All this information does not completely explain Cullis's assertion that the environment can in a single generation help sift out the useful mutations.
This is where polymerase chain reaction (PCR) amplification of DNA comes in. Through this process, the researchers could see when a specific DNA sequence (in this case LIS-1) appears or disappears.
When the plastic strand is grown under low nutrient conditions, the LIS-1 sequence, which had been absent, appears and continues for future generations. Since the LIS-1 sequence helps plants survive when there is a shortage of nutrients, its presence helps confirm Cullis's belief that the environment can act on how a plant mutates and keep helpful mutations, even within one generation.
These findings help explain why the top of a redwood is genetically different from the bottom. Young redwoods grow by the tips of the existing branches budding into meristems.

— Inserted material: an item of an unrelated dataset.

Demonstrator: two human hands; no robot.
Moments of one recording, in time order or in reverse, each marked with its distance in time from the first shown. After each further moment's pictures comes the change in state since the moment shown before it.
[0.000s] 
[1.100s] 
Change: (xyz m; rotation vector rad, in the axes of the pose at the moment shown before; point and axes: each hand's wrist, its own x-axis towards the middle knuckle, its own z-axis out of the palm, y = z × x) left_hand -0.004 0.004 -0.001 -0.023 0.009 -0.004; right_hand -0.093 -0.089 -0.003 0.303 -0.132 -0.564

Each new meristem is different from the tree because the environment has affected its genetic makeup. And as the redwood grows, the top becomes more and more genetically different from the bottom.

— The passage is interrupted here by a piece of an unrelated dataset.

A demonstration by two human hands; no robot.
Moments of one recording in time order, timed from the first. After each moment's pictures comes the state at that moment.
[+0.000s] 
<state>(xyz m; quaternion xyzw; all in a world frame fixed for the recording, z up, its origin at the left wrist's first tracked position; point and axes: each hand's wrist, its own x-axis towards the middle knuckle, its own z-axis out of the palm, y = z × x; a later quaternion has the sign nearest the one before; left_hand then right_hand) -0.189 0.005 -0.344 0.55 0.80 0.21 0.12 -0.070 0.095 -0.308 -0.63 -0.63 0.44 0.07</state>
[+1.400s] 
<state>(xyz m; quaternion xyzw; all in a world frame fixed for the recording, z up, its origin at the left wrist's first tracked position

Due to the controversy surrounding Cullis's findings, many scientists are hesitant to accept them as true. Cullis himself recalls at first being skeptical and thinking, "If this really works [we can] get a plant that's better adapted to its environment in one generation."
These adapted plants have practical uses. Cullis hopes to identify the specific gene sequence responsible for flax's ability to withstand harsh environments and insert it into the DNA sequence of other plants so that they too can withstand trying environments.